Now that same grandson is heading for his last year High School. At his age it is still very hard for him to know in which direction he wants to go - in deciding on future study plans. And that isn't unusual. Having to choose something for life when you've just come calling. For a wee moment I felt useless. As a mum of 3, a former teacher and having worked with students I am only too aware of how frustratingly hard this choice making situation can be. Not only for the child but also the adults, the parents who feel unable to communicate or advise on this matter without it becoming a challenging conversation- leading to more frustration. Some parents have this dream that their child will follow in their footsteps ( profession) and some definitely don't want that at all.
So now, my grandson and I have chatted about this for a while- and I made him an offer. I suggested that he and I work together on finding what suits his style, knowledge and interest. We are going on a treasure hunt together. With regular 'meets' online, we will dive into the possibilities with as goal- some sort of answer to the question: Where to after this.....! After all, if I was in the neighbourhood - I would do the same.

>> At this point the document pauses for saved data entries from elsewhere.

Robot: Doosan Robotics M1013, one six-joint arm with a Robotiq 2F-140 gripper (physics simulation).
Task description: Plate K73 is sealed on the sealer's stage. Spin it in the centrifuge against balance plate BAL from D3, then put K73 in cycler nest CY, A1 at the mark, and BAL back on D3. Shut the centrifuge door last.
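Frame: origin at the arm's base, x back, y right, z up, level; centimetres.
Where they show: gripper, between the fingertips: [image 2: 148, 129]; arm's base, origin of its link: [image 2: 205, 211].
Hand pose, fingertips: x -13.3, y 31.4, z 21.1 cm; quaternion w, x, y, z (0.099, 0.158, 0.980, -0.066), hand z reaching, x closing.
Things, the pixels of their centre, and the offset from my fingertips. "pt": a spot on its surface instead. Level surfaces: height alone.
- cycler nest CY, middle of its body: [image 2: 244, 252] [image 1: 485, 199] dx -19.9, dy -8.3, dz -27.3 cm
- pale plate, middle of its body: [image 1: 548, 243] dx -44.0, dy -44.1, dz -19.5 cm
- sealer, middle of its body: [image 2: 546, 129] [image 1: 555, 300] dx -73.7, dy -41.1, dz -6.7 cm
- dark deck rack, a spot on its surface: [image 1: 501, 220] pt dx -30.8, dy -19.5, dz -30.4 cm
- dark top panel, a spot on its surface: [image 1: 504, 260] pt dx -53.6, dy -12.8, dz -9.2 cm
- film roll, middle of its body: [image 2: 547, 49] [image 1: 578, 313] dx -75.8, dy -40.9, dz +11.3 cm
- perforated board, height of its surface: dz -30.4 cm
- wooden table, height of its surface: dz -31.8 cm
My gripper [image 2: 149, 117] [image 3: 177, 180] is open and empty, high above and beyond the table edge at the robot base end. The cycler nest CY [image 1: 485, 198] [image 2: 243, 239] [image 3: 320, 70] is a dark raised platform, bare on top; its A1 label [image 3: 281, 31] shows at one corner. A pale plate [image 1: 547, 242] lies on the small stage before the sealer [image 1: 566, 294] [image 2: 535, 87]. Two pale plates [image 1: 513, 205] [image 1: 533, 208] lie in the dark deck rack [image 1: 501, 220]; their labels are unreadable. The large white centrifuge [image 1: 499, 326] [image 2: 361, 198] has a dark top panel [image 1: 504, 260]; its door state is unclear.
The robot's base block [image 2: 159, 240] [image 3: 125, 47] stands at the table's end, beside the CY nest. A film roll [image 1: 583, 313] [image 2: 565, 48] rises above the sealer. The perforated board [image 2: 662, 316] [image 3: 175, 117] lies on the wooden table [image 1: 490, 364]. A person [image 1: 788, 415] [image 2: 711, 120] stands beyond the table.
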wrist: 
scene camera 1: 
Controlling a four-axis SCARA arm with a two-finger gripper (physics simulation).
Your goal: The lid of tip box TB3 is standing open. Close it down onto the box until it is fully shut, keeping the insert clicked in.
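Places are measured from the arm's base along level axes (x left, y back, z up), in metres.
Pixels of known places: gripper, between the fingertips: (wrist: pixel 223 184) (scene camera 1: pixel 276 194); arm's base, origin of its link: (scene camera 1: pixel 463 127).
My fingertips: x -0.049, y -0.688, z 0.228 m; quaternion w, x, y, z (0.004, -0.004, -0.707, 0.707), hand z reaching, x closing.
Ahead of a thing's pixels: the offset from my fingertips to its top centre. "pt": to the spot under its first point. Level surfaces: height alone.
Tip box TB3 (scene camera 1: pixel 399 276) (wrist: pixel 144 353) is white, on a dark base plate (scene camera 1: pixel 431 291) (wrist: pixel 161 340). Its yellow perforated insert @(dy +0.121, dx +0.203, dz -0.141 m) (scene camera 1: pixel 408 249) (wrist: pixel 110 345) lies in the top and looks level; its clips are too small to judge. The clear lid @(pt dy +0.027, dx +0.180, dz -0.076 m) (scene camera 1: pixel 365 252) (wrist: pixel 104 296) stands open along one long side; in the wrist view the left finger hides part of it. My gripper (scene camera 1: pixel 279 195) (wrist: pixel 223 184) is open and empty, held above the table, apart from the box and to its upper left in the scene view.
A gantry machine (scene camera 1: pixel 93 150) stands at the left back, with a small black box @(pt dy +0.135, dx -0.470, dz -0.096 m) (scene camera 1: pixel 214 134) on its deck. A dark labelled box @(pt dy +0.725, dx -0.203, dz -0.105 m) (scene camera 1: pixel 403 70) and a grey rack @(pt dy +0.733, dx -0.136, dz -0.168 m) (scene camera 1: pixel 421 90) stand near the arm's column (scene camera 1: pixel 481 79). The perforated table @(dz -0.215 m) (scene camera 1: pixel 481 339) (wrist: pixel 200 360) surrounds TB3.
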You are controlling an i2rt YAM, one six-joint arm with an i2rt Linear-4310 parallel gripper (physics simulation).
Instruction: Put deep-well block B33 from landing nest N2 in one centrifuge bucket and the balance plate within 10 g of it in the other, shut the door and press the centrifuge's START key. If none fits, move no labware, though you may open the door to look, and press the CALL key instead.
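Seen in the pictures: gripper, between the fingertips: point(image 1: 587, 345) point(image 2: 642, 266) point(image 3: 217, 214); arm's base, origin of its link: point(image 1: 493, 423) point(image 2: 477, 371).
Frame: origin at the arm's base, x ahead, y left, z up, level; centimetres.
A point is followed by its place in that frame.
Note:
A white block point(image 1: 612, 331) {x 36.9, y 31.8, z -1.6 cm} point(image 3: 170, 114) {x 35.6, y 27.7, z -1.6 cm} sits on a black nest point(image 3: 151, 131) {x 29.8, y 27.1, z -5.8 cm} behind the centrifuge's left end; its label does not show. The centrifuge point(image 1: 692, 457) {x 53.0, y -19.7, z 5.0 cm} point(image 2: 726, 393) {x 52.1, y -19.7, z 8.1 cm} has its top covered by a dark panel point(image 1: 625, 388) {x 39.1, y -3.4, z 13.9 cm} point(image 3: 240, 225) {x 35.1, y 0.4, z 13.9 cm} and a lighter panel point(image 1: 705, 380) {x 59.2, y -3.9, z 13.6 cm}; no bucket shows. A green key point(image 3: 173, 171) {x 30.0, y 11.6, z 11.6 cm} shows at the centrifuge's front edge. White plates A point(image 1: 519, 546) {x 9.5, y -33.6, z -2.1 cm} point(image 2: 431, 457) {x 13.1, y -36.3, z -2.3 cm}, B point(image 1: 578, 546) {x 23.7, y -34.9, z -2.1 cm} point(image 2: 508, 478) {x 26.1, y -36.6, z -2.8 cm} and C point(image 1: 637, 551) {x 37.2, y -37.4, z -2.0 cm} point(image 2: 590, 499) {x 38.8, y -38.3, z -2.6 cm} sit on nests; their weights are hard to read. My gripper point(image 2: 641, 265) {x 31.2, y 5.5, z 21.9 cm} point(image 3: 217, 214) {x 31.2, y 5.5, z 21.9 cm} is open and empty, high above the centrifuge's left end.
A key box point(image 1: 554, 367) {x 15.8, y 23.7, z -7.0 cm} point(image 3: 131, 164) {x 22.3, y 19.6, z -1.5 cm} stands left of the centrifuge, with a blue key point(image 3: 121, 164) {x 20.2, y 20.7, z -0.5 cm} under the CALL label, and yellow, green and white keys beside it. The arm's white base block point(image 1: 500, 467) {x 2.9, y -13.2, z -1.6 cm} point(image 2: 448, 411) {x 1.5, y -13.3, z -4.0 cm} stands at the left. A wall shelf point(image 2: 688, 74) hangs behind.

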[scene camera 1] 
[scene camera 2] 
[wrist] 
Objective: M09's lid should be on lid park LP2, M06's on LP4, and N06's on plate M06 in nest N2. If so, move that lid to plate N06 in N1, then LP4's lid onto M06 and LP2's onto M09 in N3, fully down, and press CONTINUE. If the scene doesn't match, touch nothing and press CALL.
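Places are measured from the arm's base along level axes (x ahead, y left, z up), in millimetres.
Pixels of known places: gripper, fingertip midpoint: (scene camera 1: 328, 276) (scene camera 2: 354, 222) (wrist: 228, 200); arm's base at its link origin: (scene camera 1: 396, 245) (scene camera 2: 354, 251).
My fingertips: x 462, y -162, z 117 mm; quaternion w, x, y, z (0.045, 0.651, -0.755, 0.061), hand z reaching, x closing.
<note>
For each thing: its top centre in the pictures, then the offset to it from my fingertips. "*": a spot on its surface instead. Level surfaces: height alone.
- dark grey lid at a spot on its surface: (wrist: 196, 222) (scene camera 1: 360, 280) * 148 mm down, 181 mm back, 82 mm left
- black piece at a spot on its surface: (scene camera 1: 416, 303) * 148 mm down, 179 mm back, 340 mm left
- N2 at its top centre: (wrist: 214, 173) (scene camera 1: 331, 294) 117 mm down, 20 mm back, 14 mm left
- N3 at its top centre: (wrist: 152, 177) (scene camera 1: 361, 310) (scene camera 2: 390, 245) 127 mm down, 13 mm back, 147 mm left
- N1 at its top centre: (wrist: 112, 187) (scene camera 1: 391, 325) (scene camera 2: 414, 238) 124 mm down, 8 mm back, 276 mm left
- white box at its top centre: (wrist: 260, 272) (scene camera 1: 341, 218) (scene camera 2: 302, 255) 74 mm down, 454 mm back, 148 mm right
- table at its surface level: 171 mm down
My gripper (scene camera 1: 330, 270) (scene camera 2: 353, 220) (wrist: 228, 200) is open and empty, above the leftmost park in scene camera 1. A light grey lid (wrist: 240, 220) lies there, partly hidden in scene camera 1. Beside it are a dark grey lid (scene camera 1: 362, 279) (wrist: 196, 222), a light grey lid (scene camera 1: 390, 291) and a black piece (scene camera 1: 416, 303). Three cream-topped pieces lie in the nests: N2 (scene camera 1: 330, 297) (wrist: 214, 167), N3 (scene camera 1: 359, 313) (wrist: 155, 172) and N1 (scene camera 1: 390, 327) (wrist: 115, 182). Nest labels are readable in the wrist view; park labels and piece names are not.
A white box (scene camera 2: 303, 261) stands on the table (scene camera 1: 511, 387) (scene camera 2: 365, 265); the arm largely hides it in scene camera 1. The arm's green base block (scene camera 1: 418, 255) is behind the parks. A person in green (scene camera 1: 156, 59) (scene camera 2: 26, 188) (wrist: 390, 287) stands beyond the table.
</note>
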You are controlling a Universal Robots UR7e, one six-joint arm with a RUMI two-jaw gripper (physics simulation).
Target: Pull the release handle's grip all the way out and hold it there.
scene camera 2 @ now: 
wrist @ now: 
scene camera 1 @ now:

At the present point in time we are looking at making a schedule, setting goals ( one step at a time) and learning how we can both become disciplined in this exciting journey together. It involves trust and commitment by us both- because I need to also deliver the support, encouragement and follow ups - to keep the ball rolling. There is no real ' big brother' check up system in place- just our own honesty and perseverance. I am keen to get started and especially excited about - the journey itself. We will use 2016 to travel together. How cool is that?
TOGETHER with my grandson - from a distance - but on the same wave length.